Şehit abisine aralarında ne geçerse geçmiş kabul edilir tarafı olmayan bir küfürle cevap veren Türkkan’dan, tepkilerin büyümesiyle önce inkar sonra, provokatör iftirası ve en sonda kabulleniş ve özür duyduk.
Fakat onu da izlediyseniz genel başkanı Akşener’den, partililerinden özür dilerken küfrettiği şehidimizin abisinden özür dilemiyor.

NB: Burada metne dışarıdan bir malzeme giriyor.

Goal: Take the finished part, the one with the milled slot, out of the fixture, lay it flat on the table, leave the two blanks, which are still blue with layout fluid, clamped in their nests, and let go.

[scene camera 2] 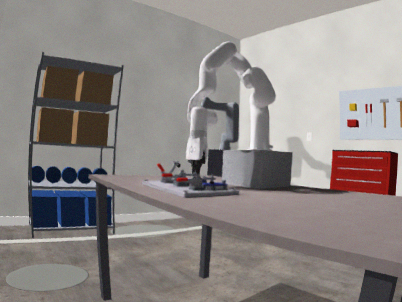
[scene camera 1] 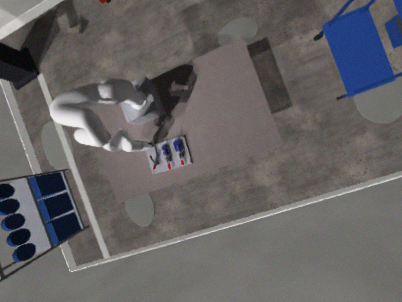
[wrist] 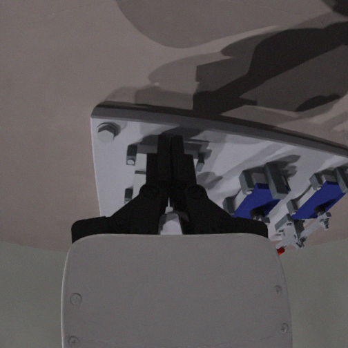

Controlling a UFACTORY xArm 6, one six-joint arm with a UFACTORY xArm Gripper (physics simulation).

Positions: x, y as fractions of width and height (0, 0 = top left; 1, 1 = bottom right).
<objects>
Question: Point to a grey finished part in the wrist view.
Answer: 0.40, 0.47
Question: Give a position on a fixture plate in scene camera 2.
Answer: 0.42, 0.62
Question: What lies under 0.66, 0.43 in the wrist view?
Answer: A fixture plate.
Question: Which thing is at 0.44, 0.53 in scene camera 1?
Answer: A fixture plate.
</objects>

Maalesef o özür gelemiyor bir türlü. Bir annenin evladının ölmesi, dünyanın başına yıkılması demektir. Yediği yemekten, içtiği sudan tat alamaması demektir. Çok zordur muhakkak ki hayata devam etmek. Ki şehit bambaşka bir şeydir. Bizler için milleti için ölmek demektir. Bir şehit ailesi olmakta ayrı bir saygıyı hak eder. Ne derse desin vatanı için can vermiş bir evladın abisine küfür edemezsin bu açık ve nettir. Kendisinin tabiriyle sarıldıktan sonra, ben hayatım boyunca böyle bir sarılma hiç görmedim. Benim izlediğim kadarıyla da, üzerinde baskı kurarak koluyla kavrayıp kendisine doğru sertçe çekerek “Senin…. diyor. İzleyen herkesin açıkça görebileceği şekilde evet şehit abisine küfür ediyor.
Nacizane görüşüm
1-Meral hanım, Burası Kürdistan” diyen muhtereme Meral Akşener sessiz kalmayıp cevabını verebilseydi,
2-Bu ülke için can veren şehidimizin abisine küfreden milletvekili Lütfü Türkkan’a gereken cezayı kesseydi, bugün iyi parti çok daha farklı bir yerde olabilirdi.
Merak Akşener’den daha farklı bir tepki beklendi mi? Evet beklendi!
Ve Meral hanım, Türkkan’a kestiği cezayla, grup başkanvekilliği görevinden alınmasıyla son günlerin çok konuşulanı oldu.